--- Exercise ---
In your reply, repeat every entry exactly and skip over each picture.

--- Dataset content ---
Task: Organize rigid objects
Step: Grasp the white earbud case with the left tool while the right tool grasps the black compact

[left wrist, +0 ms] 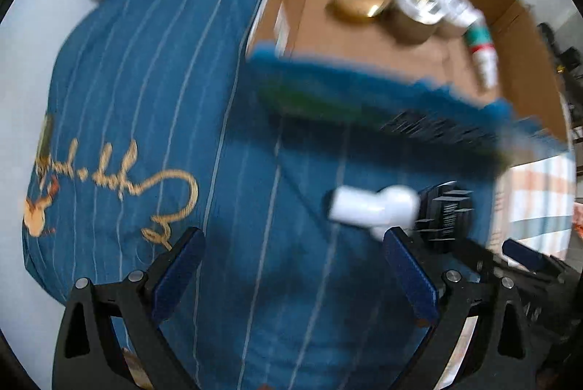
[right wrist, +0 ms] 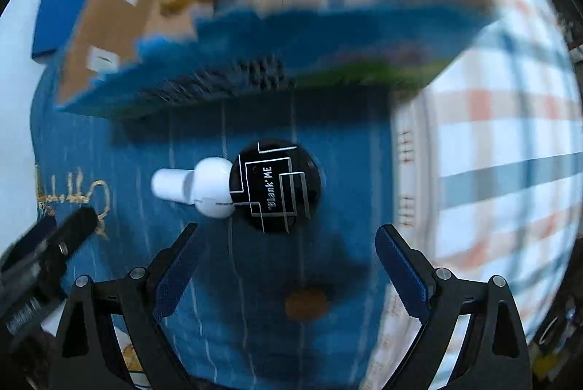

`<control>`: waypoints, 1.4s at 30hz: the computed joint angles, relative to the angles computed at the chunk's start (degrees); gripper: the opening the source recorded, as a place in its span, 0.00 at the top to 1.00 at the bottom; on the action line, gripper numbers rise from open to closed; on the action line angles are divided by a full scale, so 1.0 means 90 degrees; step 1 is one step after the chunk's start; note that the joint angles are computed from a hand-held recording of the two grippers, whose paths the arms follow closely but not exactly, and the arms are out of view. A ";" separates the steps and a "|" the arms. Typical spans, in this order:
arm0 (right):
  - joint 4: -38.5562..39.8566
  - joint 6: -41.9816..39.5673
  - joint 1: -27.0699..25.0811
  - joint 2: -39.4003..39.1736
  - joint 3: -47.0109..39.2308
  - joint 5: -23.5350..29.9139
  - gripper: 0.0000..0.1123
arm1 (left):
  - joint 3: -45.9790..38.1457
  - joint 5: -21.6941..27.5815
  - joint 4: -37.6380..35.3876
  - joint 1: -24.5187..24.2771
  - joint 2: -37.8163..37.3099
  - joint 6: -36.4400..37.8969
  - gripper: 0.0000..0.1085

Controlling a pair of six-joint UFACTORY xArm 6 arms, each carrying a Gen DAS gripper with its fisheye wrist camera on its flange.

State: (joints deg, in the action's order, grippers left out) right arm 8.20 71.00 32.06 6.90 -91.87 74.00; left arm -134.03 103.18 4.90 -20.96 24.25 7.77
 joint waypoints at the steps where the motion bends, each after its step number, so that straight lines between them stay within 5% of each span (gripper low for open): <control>1: 0.0088 -0.0039 -0.0015 0.0132 0.0105 -0.0160 0.14 | 0.0443 -0.0168 0.0064 0.0015 -0.0169 -0.0009 0.08; 6: 0.0272 -0.0171 -0.0028 0.0520 0.0291 -0.0590 0.19 | 0.2347 -0.1233 0.1158 -0.0162 -0.0991 -0.0174 0.08; 10: 0.0066 -0.0228 0.0031 0.0711 -0.0021 -0.0191 0.31 | 0.2692 -0.1161 0.1008 -0.0169 -0.1121 -0.0300 0.08; 21: 0.0330 -0.0090 -0.0172 -0.0674 0.1576 -0.0192 0.31 | 0.2565 -0.0928 -0.0058 -0.0563 -0.0847 -0.0269 0.08; 24: 0.0439 -0.0029 -0.0201 -0.0865 0.1847 -0.0306 0.31 | 0.2303 -0.0838 0.0046 -0.0730 -0.0516 -0.0274 0.24; 26: 0.0505 -0.0002 -0.0196 -0.0925 0.1956 -0.0401 0.31 | 0.2297 -0.0913 0.0149 -0.0823 -0.0423 -0.0156 0.51; 29: 0.0515 -0.0033 -0.0149 -0.0799 0.1835 -0.0322 0.34 | 0.2616 -0.1408 0.0068 -0.0851 -0.0596 0.0242 0.59; 33: 0.0559 -0.0175 -0.0125 -0.0946 0.2001 -0.0240 0.48 | 0.3053 -0.1482 0.0005 -0.0775 -0.0968 0.0492 0.59; 38: 0.0899 -0.0158 0.0087 -0.1321 0.2590 -0.0732 0.48 | 0.3882 -0.1378 -0.0157 -0.0458 -0.1606 0.0617 0.59; 42: 0.0717 0.0316 0.0054 -0.1944 0.3264 -0.1203 0.30 | 0.3857 -0.1177 -0.0634 -0.0196 -0.1613 0.0547 0.54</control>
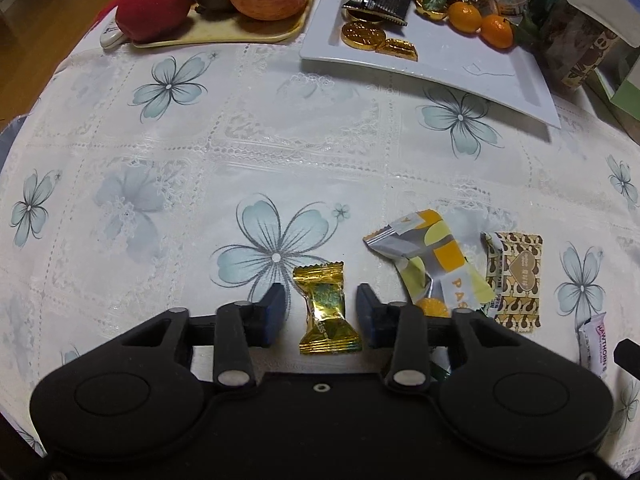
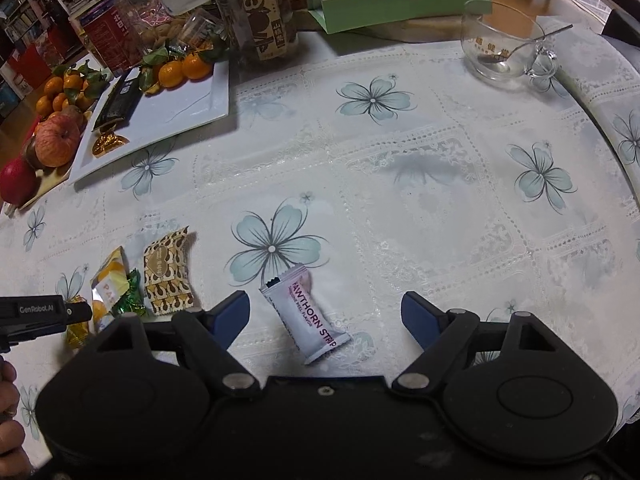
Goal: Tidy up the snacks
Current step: 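Grasp the gold candy with the left tool while the right grasps the white Hawthorn strip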
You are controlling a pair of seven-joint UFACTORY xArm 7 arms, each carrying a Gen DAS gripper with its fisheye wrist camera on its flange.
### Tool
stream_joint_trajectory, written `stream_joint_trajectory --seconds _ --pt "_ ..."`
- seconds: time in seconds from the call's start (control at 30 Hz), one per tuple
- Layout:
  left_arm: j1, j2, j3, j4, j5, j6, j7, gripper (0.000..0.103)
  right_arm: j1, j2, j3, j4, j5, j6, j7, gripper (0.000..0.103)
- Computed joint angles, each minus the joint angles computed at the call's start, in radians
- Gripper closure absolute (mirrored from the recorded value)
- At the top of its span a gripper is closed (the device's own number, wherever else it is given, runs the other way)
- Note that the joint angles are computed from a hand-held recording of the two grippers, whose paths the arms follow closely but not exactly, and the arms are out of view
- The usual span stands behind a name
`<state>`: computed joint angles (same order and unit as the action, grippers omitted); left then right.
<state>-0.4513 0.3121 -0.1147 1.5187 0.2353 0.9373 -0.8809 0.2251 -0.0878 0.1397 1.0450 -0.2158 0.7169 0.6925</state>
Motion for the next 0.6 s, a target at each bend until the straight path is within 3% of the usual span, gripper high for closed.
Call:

--- Task result ---
Task: Organize rigid objects
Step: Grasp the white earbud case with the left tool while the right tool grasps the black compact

[left wrist, +0 ms] 
[right wrist, +0 ms] 

`<control>`: waypoints, 1.4s at 30hz: the computed joint angles, relative to the angles computed at the chunk's start (degrees); gripper: the opening the source recorded, as a place in its span, 0.00 at the top to 1.00 at the bottom; on the action line, gripper numbers rise from open to closed; on the action line angles are divided by a full scale, so 1.0 means 90 degrees; step 1 is one step after the chunk's start; note that the joint angles are computed from a hand-held recording of the two grippers, whose paths the arms follow closely but not exactly, and the arms are out of view. A ";" separates the steps and a "|" the arms. Typical spans, in this order:
arm0 (right):
  - joint 4: -38.5562..39.8566
  - joint 6: -41.9816..39.5673
  - joint 1: -27.0699..25.0811
  - joint 2: -39.4003..39.1736
  - joint 3: -47.0109..39.2308
  - joint 5: -23.5350..29.9139
  - gripper: 0.0000..0.1123
arm1 (left):
  - joint 3: -45.9790..38.1457
  - joint 5: -21.6941..27.5815
  - joint 4: -37.6380..35.3876
  - joint 1: -24.5187..24.2771
  - joint 2: -37.8163..37.3099
  - joint 6: -36.4400..37.8969
  - gripper: 0.0000..0.1085

Controlling a pair of six-joint UFACTORY xArm 6 arms, each carrying a Gen DAS gripper with its fisheye wrist camera on its flange.

State: (joints deg, in the action's order, grippers left out) right arm 8.20 71.00 32.06 6.90 -91.87 74.00; left arm -134.03 103.18 4.90 -20.96 24.25 7.77
 joint waypoints at the steps where the motion bends, each after its step number, so that straight lines between them stay within 5% of each span (gripper low for open): <control>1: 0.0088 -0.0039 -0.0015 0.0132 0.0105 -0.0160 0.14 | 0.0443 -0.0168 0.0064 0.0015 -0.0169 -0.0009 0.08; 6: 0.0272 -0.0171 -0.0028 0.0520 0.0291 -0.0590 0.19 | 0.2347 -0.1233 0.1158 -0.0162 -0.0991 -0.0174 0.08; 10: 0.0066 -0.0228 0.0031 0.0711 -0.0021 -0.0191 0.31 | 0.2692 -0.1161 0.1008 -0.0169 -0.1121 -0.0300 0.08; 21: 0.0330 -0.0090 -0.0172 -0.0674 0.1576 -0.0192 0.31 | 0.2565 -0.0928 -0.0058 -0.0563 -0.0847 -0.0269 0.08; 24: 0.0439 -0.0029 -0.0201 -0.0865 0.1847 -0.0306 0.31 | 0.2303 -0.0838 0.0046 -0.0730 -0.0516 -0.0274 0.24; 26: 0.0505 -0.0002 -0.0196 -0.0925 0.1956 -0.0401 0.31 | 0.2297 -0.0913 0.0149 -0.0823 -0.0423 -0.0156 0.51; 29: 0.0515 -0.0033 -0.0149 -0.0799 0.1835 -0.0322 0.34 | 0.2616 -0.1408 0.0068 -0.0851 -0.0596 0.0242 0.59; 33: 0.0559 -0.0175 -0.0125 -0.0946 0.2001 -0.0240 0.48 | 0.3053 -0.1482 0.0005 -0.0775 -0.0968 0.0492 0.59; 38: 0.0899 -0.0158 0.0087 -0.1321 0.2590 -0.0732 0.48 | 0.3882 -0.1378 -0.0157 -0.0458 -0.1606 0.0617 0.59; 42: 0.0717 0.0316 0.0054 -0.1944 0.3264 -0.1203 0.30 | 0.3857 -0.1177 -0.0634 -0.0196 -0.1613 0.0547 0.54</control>
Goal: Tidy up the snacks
Current step: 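Grasp the gold candy with the left tool while the right grasps the white Hawthorn strip
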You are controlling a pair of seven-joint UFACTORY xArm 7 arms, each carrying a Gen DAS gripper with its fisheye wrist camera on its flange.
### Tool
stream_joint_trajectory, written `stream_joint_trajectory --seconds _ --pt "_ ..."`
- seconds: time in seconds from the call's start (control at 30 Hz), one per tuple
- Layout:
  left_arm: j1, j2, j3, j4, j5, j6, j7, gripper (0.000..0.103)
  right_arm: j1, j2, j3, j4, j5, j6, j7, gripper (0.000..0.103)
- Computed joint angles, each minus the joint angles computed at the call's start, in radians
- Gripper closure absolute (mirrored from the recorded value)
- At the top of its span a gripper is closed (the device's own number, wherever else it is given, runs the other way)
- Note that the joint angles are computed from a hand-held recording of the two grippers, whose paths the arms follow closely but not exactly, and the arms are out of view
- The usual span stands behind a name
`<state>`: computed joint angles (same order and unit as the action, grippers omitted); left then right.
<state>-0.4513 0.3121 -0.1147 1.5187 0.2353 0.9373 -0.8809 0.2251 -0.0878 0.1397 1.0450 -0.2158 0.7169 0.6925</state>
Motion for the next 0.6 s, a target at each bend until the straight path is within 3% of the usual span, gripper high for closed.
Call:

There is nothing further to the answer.